What the exercise asks — Exclude the pictures and set down, unaltered, the lines from the one that holds "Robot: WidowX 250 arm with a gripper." through the end of the data.
*** Opening Data under study ***
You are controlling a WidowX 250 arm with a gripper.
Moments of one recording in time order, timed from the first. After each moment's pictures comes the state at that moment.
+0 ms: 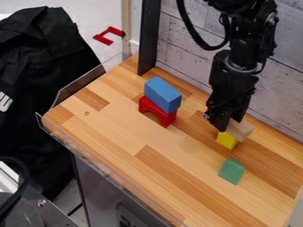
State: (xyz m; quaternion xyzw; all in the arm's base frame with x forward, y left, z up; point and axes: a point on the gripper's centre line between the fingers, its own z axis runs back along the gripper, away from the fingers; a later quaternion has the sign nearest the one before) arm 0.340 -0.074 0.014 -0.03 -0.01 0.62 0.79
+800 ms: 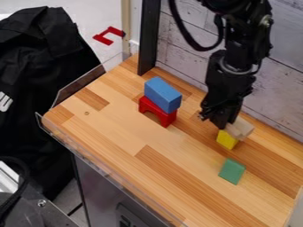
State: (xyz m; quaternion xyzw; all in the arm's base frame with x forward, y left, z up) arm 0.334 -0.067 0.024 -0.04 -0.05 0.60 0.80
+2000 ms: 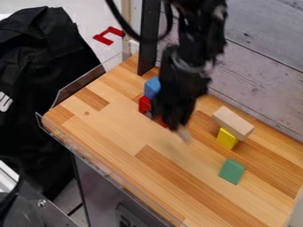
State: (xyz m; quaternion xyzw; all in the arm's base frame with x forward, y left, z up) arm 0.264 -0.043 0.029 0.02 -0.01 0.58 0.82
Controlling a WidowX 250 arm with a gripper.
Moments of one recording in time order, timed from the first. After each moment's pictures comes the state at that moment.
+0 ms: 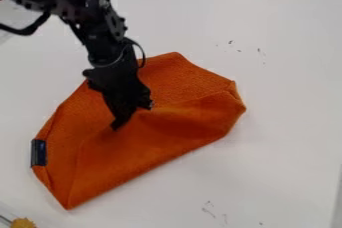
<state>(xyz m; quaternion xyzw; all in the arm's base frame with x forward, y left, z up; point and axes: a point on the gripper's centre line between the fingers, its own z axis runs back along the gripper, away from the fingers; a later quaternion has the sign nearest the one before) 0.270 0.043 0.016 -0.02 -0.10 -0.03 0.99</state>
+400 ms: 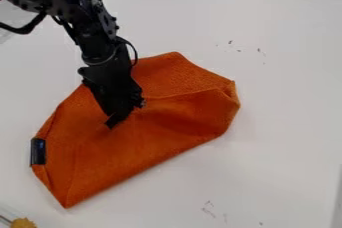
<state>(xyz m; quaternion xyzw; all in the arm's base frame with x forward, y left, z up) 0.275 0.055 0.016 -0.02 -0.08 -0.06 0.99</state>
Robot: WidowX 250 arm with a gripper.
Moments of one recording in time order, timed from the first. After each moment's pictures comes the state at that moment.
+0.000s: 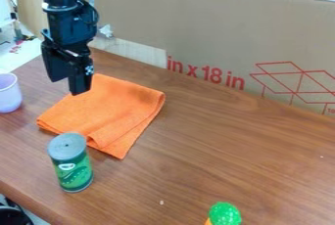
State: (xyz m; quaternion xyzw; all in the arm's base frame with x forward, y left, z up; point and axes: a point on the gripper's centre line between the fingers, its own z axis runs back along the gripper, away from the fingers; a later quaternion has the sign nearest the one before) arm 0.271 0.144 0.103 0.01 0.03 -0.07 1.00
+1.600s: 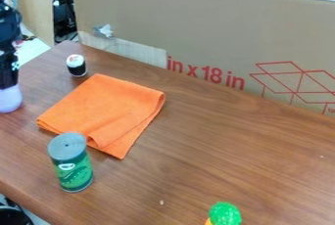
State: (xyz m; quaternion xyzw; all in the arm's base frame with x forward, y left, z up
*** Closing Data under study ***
Solved problem —
Robot: WidowX 250 arm with a gripper.
Moments of one recording in time order, timed from the first. After each moment's pictures comes the state at that moment.
+0.000s: 
State: (xyz m; quaternion xyzw; all in the arm's base frame with x forward, y left, z up; point and axes: a point on the gripper's centre line between the fingers, its own z axis runs back along the gripper, away from the fingers; a later quaternion has the sign nearest the one before) arm 0.271 0.144 0.103 0.01 0.03 -0.07 1.00
+1.600s: 
State: (xyz m; quaternion xyzw; all in the arm's base frame with x forward, y left, z up

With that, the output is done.